Dutch cyber security under threat; more autonomy needed

The Netherlands must do more to support its cybersecurity as the country is on the edge of losing its digital autonomy, national cybersecurity council CSR warned. According to the advisory body, the Dutch cybersecurity system was becoming too dependent on foreign tech companies, particularly those from the United States and China.

The Netherlands currently largely relies on American companies such as Microsoft, Amazon, Google and Oracle for its digital services. Thus, the Dutch government can no longer enforce its privacy legislation on this front, as these service providers often do not fall under jurisidiction of common European surveillance laws, CSR said in their most recent advice.

"Our digital autonomy is under pressure and that touches the heart of Dutch society; cyber threats are increasing and we are becoming increasingly dependent on the digital infrastructure that is in the hands of a number of large foreign market players," the organization stated.

To counter this development, autonomy in the digital sphere must urgently become one of the government’s central policies.
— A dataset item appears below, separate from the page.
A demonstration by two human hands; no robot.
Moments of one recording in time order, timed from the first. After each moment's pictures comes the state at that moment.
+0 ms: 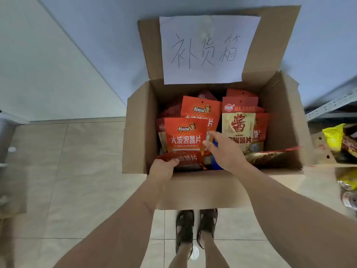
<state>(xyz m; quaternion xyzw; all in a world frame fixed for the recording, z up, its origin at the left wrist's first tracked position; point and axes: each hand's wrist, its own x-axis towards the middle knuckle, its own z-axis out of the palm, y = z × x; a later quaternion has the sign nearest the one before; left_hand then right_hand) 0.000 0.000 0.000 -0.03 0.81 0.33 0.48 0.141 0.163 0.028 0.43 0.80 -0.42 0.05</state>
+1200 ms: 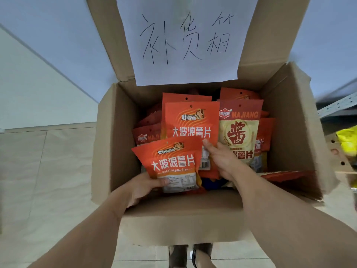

This can be done by supporting strategically valuable tech companies, the advisory body explained. More public-private partnerships and a more active role of the Netherlands in the development of international standards are also needed, according to Digital Infrastructure Netherlands Foundation Michiel Steltman.

"Almost all cybersecurity standards are currently American. Large international players have a head start and without our intervention, it will only get worse," said Steltman.

Cyber ​​expert Ronald Prins from the cybersecurity company Hunt & Hackett explained that it was not realistic to expect all of the country's vital IT infrastructure to be manufactured in the Netherlands. According to him, the situation could be improved by having Dutch companies monitor the existing systems.

"You could make that mandatory for the vital sector," he suggested.